The five students – Ellen Chen, Eric Ho, Nour Jallad, Rick Lam, and Ying Zhou – all from the master of architecture program, had been meeting to discuss ways in which they could help with the relief effort. When they heard about the competition, they realized it was an opportunity to use their design skills to help the tsunami survivors.

“There have been a lot of lessons from the tsunami that can be used in rebuilding the infrastructure,” said Zhou. “It’s an opportunity to try out new designs, but also to really help people. We as students should be engaged in that.”

Calling themselves the Tsunami Design Initiative (TDI), the students began by attending a special workshop at MIT at which representatives from Southeast Asian organizations and other experts spoke about the special needs of the area and the constraints under which designers would have to work.

Eric Ho (from left), Ellen Chen, and Ying Zhou meet with their faculty adviser Michelle Addington (pictured below right) in Gund Hall.

They supplemented the briefings by conducting extensive research on their own in order to learn as much as they could about the geography, climate, economic conditions, ethnic and religious makeup, and natural environment of the region. They decided to focus on Sri Lanka because it is small in size and relatively well organized, yet more in need of help than some of the other countries affected.

None of the students had ever visited Sri Lanka, but the thoroughness with which they conducted their research became obvious when they presented their designs to the judges of the competition.

“People who had been to Sri Lanka were asking them how long they’d been working there,” said Associate Professor of Architecture Michelle Addington, who served as the design team’s faculty adviser. “They were all stunned by the depth of the students’ knowledge.”

Addington

But the students’ entry did more than simply demonstrate the extent of their knowledge of the Sri Lankan coastal area whose infrastructure they hope to rebuild.
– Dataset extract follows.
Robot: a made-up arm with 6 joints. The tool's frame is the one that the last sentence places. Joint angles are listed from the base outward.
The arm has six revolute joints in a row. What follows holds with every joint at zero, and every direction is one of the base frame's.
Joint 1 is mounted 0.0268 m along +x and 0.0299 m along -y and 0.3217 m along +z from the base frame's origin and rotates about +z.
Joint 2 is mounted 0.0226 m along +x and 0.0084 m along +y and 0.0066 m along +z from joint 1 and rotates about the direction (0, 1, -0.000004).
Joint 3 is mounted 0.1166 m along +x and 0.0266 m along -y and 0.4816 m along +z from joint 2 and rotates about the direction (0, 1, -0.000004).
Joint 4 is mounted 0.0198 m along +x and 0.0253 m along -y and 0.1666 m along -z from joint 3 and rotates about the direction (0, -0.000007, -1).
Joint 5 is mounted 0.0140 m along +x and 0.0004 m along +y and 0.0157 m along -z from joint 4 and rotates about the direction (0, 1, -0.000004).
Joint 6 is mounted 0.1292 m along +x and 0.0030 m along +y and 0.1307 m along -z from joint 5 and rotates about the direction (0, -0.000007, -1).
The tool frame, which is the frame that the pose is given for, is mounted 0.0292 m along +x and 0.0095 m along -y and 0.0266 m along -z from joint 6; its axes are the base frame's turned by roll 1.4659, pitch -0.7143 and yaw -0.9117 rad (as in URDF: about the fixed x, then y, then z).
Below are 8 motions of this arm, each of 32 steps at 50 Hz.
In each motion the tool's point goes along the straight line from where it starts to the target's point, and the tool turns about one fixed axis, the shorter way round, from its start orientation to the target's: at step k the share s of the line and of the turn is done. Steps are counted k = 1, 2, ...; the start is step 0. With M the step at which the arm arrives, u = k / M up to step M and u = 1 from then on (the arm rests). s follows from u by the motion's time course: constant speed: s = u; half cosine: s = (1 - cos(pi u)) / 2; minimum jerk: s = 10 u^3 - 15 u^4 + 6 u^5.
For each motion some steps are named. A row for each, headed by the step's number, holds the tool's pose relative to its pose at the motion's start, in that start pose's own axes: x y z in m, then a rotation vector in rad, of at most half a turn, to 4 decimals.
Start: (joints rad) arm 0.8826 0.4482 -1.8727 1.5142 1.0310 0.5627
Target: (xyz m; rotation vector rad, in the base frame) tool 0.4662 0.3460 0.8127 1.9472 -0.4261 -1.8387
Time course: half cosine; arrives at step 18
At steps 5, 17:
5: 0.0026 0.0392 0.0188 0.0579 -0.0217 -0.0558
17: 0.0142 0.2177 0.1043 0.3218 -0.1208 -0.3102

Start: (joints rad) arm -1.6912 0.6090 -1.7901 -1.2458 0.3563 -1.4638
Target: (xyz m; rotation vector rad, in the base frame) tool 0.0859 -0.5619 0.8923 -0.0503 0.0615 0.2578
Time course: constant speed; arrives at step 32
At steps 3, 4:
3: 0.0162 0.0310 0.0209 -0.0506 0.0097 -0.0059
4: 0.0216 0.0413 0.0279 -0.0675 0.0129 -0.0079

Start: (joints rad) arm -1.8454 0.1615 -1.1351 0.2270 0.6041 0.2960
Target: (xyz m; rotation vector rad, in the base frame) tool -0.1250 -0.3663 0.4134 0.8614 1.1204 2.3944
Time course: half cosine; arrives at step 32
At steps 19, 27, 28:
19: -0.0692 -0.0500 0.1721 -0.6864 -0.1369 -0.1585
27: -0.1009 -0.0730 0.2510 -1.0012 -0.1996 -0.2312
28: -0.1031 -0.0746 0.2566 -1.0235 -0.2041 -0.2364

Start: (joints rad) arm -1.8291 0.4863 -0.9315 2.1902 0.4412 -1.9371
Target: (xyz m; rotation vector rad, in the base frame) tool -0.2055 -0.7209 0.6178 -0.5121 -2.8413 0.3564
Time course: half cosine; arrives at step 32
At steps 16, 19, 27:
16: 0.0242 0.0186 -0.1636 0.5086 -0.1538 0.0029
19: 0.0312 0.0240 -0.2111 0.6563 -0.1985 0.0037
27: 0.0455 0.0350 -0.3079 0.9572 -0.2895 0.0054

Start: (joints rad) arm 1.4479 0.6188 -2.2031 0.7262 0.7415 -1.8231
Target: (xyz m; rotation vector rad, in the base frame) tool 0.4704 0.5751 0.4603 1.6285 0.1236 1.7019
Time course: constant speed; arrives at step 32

It also presented some highly innovative ideas for creating flexible, culturally sensitive structures while also providing greater protection against similar disasters in the future.
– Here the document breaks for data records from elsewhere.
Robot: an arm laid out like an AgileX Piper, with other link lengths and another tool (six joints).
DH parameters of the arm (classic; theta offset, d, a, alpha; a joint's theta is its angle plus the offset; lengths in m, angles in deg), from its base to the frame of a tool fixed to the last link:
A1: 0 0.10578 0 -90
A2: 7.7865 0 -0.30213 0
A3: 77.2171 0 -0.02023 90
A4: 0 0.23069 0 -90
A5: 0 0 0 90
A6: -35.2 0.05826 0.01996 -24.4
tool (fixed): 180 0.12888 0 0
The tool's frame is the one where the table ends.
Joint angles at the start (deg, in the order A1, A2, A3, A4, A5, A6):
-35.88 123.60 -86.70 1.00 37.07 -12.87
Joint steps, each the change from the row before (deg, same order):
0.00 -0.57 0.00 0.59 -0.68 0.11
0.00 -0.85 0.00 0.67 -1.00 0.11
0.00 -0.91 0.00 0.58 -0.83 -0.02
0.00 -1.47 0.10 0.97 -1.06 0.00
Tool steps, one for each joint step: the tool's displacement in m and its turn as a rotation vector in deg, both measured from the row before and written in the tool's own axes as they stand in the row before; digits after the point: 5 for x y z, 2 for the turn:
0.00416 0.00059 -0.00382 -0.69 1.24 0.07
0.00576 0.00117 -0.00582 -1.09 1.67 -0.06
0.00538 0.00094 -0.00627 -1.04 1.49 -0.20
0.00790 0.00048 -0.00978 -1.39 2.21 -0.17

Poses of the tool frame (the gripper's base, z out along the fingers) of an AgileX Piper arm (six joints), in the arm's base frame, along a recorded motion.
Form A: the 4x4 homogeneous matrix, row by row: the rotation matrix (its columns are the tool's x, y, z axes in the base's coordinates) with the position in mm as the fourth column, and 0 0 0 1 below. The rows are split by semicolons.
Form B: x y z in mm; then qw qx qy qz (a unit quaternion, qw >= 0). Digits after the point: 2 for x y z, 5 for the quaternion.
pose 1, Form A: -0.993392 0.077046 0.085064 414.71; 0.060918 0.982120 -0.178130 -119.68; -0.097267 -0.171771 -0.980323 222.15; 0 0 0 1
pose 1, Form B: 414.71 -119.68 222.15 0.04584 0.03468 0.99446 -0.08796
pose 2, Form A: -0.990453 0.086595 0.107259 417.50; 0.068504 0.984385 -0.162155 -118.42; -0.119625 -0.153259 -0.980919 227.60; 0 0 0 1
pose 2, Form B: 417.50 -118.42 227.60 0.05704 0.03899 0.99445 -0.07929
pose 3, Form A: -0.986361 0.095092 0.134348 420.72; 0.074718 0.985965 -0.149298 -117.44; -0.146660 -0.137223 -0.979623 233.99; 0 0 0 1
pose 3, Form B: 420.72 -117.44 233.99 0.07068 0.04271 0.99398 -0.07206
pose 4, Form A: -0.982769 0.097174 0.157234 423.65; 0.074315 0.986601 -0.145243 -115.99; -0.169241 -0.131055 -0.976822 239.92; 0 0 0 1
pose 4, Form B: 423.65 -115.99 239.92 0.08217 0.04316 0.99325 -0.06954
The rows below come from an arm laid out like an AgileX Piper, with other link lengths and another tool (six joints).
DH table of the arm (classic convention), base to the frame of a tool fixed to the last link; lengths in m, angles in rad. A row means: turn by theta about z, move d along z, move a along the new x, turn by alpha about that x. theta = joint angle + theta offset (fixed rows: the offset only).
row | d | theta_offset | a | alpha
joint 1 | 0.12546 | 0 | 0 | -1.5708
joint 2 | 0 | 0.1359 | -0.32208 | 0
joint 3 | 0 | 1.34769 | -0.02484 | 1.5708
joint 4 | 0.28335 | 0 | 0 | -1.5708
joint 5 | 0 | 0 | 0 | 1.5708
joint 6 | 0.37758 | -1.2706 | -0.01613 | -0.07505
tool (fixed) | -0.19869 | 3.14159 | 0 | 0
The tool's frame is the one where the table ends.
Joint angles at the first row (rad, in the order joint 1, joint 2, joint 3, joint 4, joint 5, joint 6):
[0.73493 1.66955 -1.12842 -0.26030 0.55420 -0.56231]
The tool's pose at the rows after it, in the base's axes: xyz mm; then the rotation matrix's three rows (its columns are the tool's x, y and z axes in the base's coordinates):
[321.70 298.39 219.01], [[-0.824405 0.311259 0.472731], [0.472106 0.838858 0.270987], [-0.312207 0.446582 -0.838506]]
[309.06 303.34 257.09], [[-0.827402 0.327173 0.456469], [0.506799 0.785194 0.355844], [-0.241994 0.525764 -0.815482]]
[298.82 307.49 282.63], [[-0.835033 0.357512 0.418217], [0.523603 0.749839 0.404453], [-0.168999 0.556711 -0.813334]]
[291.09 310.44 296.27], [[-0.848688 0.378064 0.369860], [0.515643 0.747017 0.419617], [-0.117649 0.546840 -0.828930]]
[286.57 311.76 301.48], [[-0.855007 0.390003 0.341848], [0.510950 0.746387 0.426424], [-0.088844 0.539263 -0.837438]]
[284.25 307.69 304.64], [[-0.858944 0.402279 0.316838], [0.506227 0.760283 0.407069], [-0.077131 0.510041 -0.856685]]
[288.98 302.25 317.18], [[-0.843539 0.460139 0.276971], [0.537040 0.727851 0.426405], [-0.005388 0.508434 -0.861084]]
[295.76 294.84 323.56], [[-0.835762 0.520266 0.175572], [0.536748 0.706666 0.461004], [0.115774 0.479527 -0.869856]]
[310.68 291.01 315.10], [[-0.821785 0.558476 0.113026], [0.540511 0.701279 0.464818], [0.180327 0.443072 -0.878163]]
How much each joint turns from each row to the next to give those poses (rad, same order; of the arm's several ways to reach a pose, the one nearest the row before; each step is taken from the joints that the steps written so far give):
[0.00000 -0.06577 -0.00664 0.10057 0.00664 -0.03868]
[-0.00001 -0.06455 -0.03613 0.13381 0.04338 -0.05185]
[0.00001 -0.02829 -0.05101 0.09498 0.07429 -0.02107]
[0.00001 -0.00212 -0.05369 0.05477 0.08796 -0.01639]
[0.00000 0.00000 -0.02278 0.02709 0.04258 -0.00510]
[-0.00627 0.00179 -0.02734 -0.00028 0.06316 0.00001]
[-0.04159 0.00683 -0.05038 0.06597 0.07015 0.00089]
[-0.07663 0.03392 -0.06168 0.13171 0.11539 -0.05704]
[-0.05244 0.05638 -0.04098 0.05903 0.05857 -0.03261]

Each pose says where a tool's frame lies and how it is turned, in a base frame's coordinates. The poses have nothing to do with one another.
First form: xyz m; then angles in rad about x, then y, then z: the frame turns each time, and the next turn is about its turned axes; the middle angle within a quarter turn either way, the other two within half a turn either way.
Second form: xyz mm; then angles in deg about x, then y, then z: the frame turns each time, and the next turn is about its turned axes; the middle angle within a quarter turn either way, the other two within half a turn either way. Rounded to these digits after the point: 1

The team’s entry, called “A Framework for Managing Design,” is organized around the concept of discrete building cores – three-sided structures made of concrete or brick, 10 feet long by 4 1/2 feet wide. Anchored to concrete foundations, these cores enclose the kitchen, bathroom, and storage spaces.

Once the cores are in place, community members would build structures around them, using traditional designs and materials. In the event of another tsunami, the concrete cores would provide protection from the destructive force of the water and provide an underlying structure around which houses could be rebuilt.
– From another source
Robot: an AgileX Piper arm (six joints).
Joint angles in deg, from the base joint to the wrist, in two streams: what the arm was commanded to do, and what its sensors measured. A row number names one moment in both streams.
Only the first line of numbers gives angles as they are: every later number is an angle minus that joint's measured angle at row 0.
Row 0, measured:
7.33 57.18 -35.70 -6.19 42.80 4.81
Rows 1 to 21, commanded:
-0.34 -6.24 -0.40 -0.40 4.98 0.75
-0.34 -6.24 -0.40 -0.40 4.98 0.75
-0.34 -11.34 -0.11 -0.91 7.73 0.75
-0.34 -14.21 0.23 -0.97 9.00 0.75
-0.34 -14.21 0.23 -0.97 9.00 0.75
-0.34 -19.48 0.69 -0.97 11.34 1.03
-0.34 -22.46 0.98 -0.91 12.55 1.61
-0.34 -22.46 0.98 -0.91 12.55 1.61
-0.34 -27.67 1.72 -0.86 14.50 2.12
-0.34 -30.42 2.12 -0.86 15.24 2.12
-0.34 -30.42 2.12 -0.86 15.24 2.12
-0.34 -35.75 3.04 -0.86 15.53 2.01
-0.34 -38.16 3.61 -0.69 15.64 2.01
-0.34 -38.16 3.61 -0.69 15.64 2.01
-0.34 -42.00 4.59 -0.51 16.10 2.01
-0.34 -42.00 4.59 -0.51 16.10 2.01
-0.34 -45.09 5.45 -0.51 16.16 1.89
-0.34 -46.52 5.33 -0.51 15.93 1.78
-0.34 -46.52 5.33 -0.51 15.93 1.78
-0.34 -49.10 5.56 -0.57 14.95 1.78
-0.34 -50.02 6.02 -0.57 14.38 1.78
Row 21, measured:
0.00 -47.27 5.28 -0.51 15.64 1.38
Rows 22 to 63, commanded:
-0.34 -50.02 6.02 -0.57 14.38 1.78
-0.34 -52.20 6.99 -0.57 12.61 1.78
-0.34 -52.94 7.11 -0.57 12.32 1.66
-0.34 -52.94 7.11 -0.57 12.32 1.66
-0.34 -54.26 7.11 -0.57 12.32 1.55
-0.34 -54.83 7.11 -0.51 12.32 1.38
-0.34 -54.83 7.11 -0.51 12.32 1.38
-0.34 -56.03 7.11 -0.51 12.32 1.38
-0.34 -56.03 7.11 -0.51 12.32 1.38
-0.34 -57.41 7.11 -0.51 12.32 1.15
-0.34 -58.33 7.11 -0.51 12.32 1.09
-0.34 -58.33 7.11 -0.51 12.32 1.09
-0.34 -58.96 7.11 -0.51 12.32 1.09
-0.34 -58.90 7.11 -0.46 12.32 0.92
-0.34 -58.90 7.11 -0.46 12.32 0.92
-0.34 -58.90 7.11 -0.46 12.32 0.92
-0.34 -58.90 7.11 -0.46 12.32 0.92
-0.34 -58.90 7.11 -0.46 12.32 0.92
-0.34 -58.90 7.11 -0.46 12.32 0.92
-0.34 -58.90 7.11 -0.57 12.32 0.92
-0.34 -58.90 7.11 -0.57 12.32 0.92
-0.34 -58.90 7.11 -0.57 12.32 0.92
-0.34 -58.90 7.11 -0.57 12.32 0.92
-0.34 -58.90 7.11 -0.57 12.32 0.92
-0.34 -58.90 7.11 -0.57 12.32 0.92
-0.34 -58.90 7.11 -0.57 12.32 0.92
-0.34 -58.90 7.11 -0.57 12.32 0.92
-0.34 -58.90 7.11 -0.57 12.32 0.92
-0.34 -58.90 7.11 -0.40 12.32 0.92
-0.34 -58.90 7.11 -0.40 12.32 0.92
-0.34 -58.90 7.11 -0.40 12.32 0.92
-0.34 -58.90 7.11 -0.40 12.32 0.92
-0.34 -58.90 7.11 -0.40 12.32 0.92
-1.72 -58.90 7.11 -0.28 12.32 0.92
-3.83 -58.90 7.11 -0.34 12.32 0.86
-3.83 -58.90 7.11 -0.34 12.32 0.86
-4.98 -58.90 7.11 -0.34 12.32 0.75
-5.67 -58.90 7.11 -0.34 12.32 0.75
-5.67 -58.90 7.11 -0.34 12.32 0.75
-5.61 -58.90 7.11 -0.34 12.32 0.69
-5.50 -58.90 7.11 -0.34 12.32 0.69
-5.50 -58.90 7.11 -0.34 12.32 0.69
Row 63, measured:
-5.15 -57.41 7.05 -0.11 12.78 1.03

“The idea was not only to design houses, but to anticipate how the community can grow. The core can be adapted to different configurations, shapes, and materials,” said Ho.

The Harvard team, along with other students from MIT and the Rhode Island School of Design who had entered the competition, was invited to travel to Washington, D.C., to present their ideas to the Office of Foreign Disaster Assistance of the United States Agency for International Development. Representatives from various nongovernmental organizations were also on hand to hear the students’ ideas. The Harvard students’ trip was paid for by GSD alumnus Steven Plofker ’80.

The students are hoping to raise money for a visit to Sri Lanka this summer where they plan to gather more information about local conditions and customs that will help them further refine their designs. They also hope to see prototypes of a house and a community center based on their ideas that are being built by the Prajnopaya Foundation, a Buddhist organization dedicated to service and education.

“The visit to Sri Lanka may lead to a publication or an exhibition at the Design School,” said Ho.